2023 [Doc. 18]. Even after ICE produced responsive documents, plaintiff maintains that she is entitled to judgment on the pleadings and she “would be premature in cross moving for summary judgment . . . when ICE is voluntarily reviewing its redactions and has yet to 3 make a full disclosure of responsive records” [Doc. 25, p. 13]. Defendant, on the other hand, now moves for summary judgment on grounds that ICE produced the requested documents and plaintiff’s “case is now moot” [Doc. 24, p. 1]. Defendant explains the

applicability of each invoked FOIA exemption and attaches a declaration of Fernando Pineiro, the FOIA Director of the ICE FOIA Office [see Doc. 24-4]. II. Standard of Review

Most challenges to an agency’s use of a FOIA exemption involve purely legal questions; therefore, district courts typically resolve these cases on summary judgment. Rugiero v. U.S. Dep’t of Justice, 257 F.3d 534, 544 (6th Cir. 2001). A district court reviews the government’s assertion of exemptions and decision to withhold documents de novo. 5 U.S.C. § 552(a)(4)(B). FOIA requires agencies of the government to release records to the public upon request, unless one of nine statutory exemptions applies. See NLRB v. Sears, Roebuck & Co., 421 U.S. 132, 136 (1975). “To prevail on summary judgment, the

government must show that it made a ‘good faith effort to conduct a search for the requested records using methods reasonably expected to produce the requested information’ and that any withholding of materials was authorized within a statutory exemption.” Rimmer v. Holder, 700 F.3d 246, 255 (6th Cir. 2012) (quoting CareToLive v. FDA, 631 F.3d 336, 340 (6th Cir. 2011)).
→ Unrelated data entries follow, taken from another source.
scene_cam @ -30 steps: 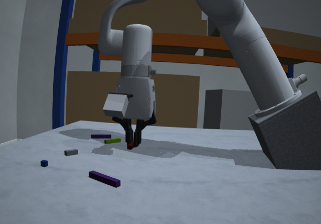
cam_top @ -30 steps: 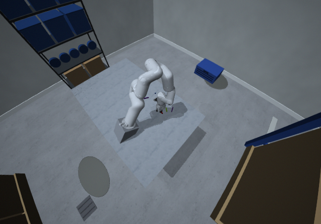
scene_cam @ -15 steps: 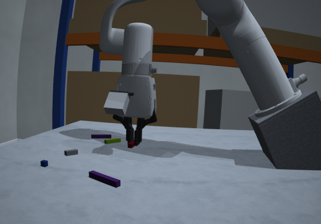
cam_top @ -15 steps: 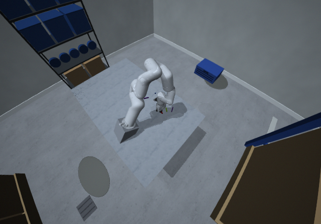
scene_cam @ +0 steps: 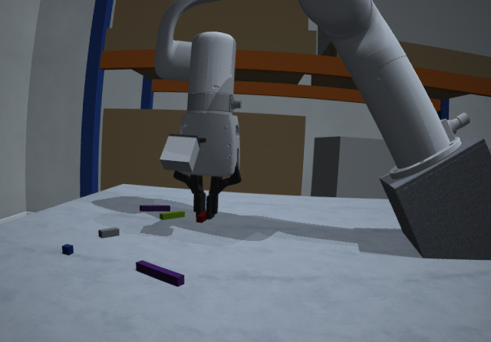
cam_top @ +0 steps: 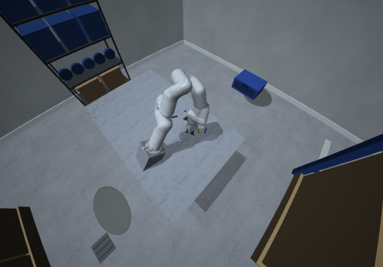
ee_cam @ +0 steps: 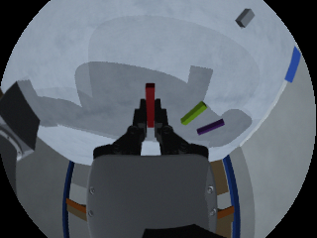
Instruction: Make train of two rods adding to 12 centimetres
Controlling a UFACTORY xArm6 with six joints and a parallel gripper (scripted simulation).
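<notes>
Right now my hand is 60 mm short of the lime rod, 30 mm to the left of it and 30 mm above it. The rest, counted from my hand: red rod: 20 mm below; small blue rod: 140 mm ahead, 220 mm to the left, 30 mm below; grey rod: 120 mm ahead, 130 mm to the left, 30 mm below.
</notes>
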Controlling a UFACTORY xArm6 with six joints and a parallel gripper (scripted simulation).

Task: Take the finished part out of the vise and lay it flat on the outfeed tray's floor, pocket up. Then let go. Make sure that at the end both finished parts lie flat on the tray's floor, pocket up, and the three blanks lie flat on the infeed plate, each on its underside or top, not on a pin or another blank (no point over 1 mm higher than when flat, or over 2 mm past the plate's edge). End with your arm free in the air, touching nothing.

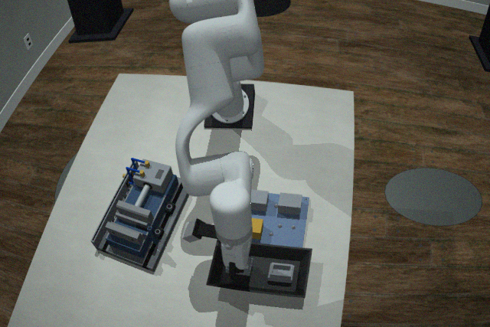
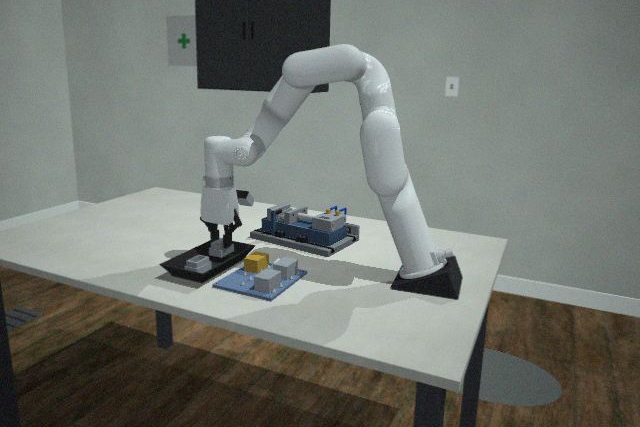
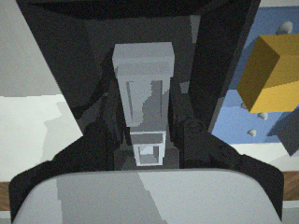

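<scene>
Now: hand 120 mm past the yellow block, 10 mm to the right of it and 40 mm above it. Round my hand: grey actuator: 220 mm behind, 260 mm to the right, 10 mm above; then blue fixture plate: 160 mm behind, 60 mm to the left, 70 mm below; then silver rod: 150 mm behind, 280 mm to the right, 10 mm above.
</scene>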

Summary judgment is proper when “the movant shows that there is no genuine dispute as to any material fact and the movant is entitled to judgment as a matter of law.” Fed. R. Civ. P. 56(a). The Court views the evidence in the light most favorable to the 4 nonmoving party and makes all reasonable inferences in favor of the nonmoving party. Matsushita Elec. Indus. Co., Ltd. v. Zenith Radio Corp., 475 U.S. 574, 587 (1986).